Olivier Nimis de Remicom souligne que certaines structures, telles que la Fondetec ou la Fondation d’aide aux entreprises (FAE), proposent des solutions de cautionnement, mais seulement si des reprises d’employés ou la création d’emplois entrent en ligne de compte. Pour cela, un dossier très complet devra être présenté et le délai de réponse est long. De plus, environ 40% des projets seulement sont financés par ces organismes. Les coopératives de cautionnement suisses, dont le plafond de cautionnement pourrait être prochainement relevé à un million de francs, aident également les repreneurs de PME à obtenir plus facilement des crédits bancaires. Elles fournissent des garanties aux institutions financières qui prêtent de l’argent aux entreprises.

5. Ne pas se précipiter et prévoir un temps de latence

 Il faut compter en tous cas entre trois et six mois pour la transaction, selon Virginie Fauveau. «Mieux vaut anticiper la recherche de financement», prévient la spécialiste de la BCGE. Il est nécessaire de commencer à réfléchir à la structuration financière du rachat dès les premières discussions avec le vendeur. «Les banques ont besoin d’un certain temps pour analyser le dossier et comprendre le fonctionnement de la société.»
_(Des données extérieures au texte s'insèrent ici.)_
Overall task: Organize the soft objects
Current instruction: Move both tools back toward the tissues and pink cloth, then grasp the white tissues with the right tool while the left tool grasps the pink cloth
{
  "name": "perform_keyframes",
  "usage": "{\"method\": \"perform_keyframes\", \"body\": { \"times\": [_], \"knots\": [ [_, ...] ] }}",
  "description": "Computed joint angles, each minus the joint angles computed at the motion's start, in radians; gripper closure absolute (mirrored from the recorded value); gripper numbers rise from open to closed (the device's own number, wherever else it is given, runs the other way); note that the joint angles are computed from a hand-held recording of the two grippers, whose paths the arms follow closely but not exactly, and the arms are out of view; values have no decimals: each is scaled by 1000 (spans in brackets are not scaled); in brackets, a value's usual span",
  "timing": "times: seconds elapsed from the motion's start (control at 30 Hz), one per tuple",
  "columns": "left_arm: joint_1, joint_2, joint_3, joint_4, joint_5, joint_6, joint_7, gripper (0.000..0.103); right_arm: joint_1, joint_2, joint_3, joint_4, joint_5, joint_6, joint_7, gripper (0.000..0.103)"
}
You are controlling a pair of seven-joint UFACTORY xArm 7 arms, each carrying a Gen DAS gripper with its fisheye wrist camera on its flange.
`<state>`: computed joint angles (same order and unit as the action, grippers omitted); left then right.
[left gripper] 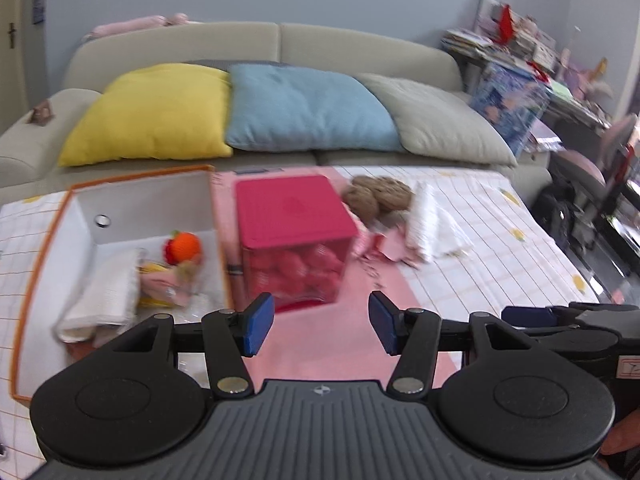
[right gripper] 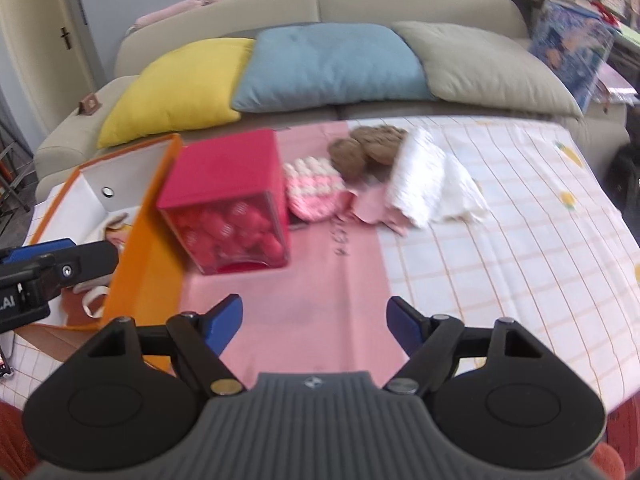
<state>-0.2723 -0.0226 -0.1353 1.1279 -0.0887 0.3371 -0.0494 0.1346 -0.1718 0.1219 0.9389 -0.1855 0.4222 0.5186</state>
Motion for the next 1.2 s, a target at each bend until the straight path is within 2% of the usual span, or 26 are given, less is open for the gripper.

Même si l’acheteur et le vendeur sont d’accord sur tous les aspects contractuels, certaines démarches administratives peuvent bloquer à tout moment l’aboutissement de la transaction. Dans le cas de la transmission de Carletti Sanitaire (voir le portrait en encadré), son exécution après la signature du contrat a duré quatre mois et nécessité de nombreux allers-retours, notamment parce que le repreneur était un étranger non domicilié en Suisse et pour des motifs financiers et fiscaux.

La gestion de la période post-transaction n’est pas non plus à prendre à la légère. Comment faire sa place, surtout si l’on vient de l’extérieur? Comment se faire accepter des collaborateurs et convaincre les clients de rester? «Le processus de reprise d’une entreprise est long et peut se révéler chronophage, souligne Nicolas Corod de la BCV. Pour le patron-vendeur, il est nécessaire de s’entourer d’une équipe proche qui s’occupe du projet de transmission. Puis lorsque le contrat est conclu, il faut compter entre 6 à 18 mois de ‘passation de pouvoirs’. Car le patron-vendeur devra accompagner le repreneur auprès des clients, des fournisseurs et des employés afin de maintenir la confiance intacte.»
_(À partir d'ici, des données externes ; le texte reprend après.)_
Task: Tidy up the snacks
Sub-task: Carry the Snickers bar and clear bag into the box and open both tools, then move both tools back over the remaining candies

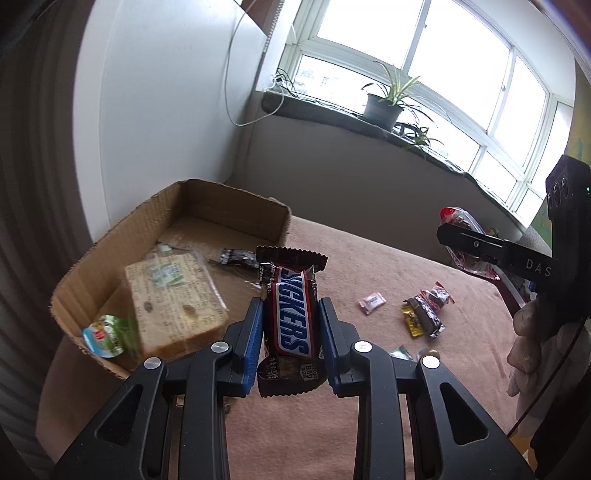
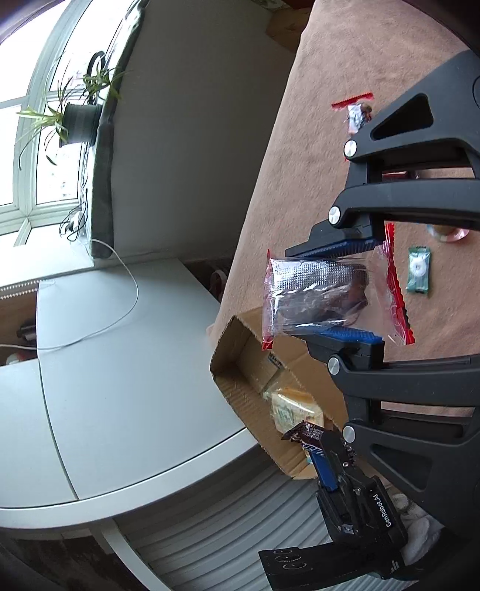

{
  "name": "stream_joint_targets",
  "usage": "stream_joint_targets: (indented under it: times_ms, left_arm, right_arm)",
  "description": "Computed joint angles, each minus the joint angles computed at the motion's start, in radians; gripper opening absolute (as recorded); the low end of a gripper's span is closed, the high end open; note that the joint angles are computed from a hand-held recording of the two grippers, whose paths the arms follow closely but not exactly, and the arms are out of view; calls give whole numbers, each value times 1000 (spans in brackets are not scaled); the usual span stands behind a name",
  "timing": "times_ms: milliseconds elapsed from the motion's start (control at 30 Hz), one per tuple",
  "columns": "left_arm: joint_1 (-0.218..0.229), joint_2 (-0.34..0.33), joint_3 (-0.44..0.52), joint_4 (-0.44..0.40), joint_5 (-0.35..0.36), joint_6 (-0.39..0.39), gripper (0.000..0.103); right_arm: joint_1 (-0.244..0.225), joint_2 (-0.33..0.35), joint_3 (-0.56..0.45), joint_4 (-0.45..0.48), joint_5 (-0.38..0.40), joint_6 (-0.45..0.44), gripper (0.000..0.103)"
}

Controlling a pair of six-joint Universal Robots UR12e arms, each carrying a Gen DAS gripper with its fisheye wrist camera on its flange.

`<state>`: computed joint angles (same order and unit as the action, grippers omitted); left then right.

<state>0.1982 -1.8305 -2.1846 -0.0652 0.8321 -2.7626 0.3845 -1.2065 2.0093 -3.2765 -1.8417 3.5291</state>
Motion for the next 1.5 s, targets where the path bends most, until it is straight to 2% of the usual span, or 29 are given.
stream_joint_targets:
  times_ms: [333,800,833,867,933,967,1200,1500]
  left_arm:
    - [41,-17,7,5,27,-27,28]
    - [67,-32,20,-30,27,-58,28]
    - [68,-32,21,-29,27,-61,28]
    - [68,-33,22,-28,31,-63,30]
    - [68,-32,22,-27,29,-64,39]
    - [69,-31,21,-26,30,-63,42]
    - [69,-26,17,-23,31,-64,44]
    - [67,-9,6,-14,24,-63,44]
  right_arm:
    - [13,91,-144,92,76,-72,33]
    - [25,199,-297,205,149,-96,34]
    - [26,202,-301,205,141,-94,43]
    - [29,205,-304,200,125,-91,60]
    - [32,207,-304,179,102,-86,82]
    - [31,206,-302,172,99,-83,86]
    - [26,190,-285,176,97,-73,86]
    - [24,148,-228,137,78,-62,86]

«Il vaut mieux ne pas tout chambouler en arrivant, estime Virginie Fauveau de la BCGE. Il y a parfois des choses à changer rapidement. Dans le cas par exemple où le patron a 70 ou 75 ans, la société a éventuellement vieilli avec lui. Il faut alors remettre certains processus au goût du jour et peut-être entrer dans la digitalisation. Mais de manière générale, il faut prendre le temps d’observer, de voir ce qui fonctionne ou pas.» Selon la spécialiste, tout révolutionner peut amener à la démotivation de l’équipe et à la perte d’employés importants.

Même longue, la transmission des petites et moyennes entreprises renvoie à des enjeux cruciaux pour l’économie suisse. «Le risque est grand de perdre les PME et entreprises familiales du pays, leur savoir-faire et la quantité d’emplois qu’elles occupent dans l’économie suisse, fait remarquer David Carletti. Aujourd’hui, les enfants n’ont souvent pas envie de faire le même travail que leurs parents ou d’y consacrer leur vie entière». Ce Genevois a lui-même été impliqué dans la revente de l’entreprise familiale, puis a créé sa propre structure d’accompagnement, Business Transmission. Son but: aider les entreprises à s’organiser pour gagner en efficacité. «Il faut savoir ‘lâcher son bébé’, et c’est dur pour un entrepreneur de faire ce pas… J’ai vécu cela, je connais l’importance des aspects émotionnels et familiaux lors de la transmission d’une entreprise.»